A First Order Phase Transition Studied by an Ising-Like Model Solved by Entropic Sampling Monte Carlo Method

• Published in: Symmetry (Basel) Vol. 13; no. 4; p. 587
• Main Authors: Linares, Jorge, Cazelles, Catherine, Dahoo, Pierre-Richard, Boukheddaden, Kamel
• Format: Journal Article
• Language: English
• Published: Basel MDPI AG 01.04.2021; MDPI
• Subjects: Approximation; Condensed Matter; Crossovers; entropic-sampling algorithm; Equilibrium; first-order phase transition; Hysteresis; Interaction parameters; Ising model; Lattices; Ligands; Mathematical models; Methods; Monte Carlo simulation; Monte Carlo simulations; Numerical analysis; Order disorder; Phase transitions; Physics; Sampling; Shape effects; spin-crossover; thermal hysteresis; Transition temperature; Two dimensional models
• ISSN: 2073-8994; 2073-8994
• DOI: 10.3390/sym13040587

Two-dimensional (2D) square, rectangular and hexagonal lattices and 3D parallelepipedic lattices of spin crossover (SCO) compounds which represent typical examples of first order phase transitions compounds are studied in terms of their size, shape and model through an Ising-like Hamiltonian in which the fictitious spin states are coupled via the respective short and long-range interaction parameters J, and G. Furthermore, an environmental L parameter accounting for surface effects is also introduced.
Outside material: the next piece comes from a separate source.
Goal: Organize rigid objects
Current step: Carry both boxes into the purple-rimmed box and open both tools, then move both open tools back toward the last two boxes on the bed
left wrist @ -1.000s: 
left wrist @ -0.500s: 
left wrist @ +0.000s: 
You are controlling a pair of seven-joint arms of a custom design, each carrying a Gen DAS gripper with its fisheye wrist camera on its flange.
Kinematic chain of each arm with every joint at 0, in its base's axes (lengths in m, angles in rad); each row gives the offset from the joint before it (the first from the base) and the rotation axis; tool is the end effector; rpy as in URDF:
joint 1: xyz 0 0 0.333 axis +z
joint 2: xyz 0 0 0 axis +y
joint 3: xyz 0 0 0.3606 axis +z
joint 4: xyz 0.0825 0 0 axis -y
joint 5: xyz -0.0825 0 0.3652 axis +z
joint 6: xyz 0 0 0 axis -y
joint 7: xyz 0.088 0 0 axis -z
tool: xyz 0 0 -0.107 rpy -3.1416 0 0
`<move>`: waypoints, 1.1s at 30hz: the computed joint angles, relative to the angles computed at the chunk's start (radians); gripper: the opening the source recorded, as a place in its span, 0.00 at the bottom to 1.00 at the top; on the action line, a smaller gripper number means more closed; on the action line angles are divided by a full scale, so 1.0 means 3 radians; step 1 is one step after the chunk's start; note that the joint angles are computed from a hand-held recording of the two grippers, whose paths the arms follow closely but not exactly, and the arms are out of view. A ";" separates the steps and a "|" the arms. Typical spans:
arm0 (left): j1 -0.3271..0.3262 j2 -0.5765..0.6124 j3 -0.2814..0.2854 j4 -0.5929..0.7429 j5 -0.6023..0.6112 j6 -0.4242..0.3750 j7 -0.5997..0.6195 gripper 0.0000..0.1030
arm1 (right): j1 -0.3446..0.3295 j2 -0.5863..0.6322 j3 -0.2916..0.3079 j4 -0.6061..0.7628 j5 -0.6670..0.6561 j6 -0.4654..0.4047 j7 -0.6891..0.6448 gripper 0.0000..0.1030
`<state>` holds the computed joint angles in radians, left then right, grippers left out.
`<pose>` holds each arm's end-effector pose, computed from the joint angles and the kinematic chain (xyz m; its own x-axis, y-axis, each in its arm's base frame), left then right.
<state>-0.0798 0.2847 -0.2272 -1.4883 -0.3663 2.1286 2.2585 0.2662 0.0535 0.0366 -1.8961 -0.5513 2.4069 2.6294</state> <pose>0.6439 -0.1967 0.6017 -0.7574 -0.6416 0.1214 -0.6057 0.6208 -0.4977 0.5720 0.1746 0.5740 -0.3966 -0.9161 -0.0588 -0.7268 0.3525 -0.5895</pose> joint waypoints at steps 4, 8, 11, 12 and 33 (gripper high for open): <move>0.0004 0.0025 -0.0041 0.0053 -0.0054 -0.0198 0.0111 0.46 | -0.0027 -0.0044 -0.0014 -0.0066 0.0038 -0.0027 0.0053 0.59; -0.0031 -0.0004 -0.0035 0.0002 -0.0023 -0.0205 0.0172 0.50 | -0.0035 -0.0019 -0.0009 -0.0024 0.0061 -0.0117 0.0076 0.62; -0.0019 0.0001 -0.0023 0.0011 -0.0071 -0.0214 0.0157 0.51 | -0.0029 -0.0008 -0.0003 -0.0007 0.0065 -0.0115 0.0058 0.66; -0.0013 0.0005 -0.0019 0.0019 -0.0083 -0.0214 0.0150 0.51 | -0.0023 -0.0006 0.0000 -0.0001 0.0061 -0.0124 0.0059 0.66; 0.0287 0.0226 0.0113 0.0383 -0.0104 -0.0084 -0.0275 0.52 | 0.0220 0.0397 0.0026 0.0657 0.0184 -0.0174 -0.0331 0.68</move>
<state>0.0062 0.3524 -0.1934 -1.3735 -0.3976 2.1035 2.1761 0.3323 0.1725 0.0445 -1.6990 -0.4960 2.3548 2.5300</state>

The wealth of SCO transition properties between its bi-stable low spin (LS) and high spin (HS) states are simulated using Monte Carlo Entropic Sampling (MCES) method which favors the scanning of macro states of weak probability occurrences. For given J and G, the focus is on surface effects through parameter L. It is shown that the combined first-order phase transition effects of the parameters of the Hamiltonian can be highlighted through two typical temperatures, TO.D., the critical order-disorder temperature and Teq the equilibrium temperature that is fixed at zero effective ligand field. The relative positions of TO.D. and Teq control the nature of the transition and mediate the width and position of the thermal hysteresis curves with size and shape. When surface effects are negligible (L = 0), the equilibrium transition temperature, Teq. becomes constant, while the thermal hysteresis’ width increases with size. When surface effects are considered, L ≠ 0, Teq. increases with size and the first order transition vanishes in favor of a gradual transition until reaching a threshold size, below which a reentrance phenomenon occurs and the thermal hysteresis reappears again, as shown for hexagonal configuration.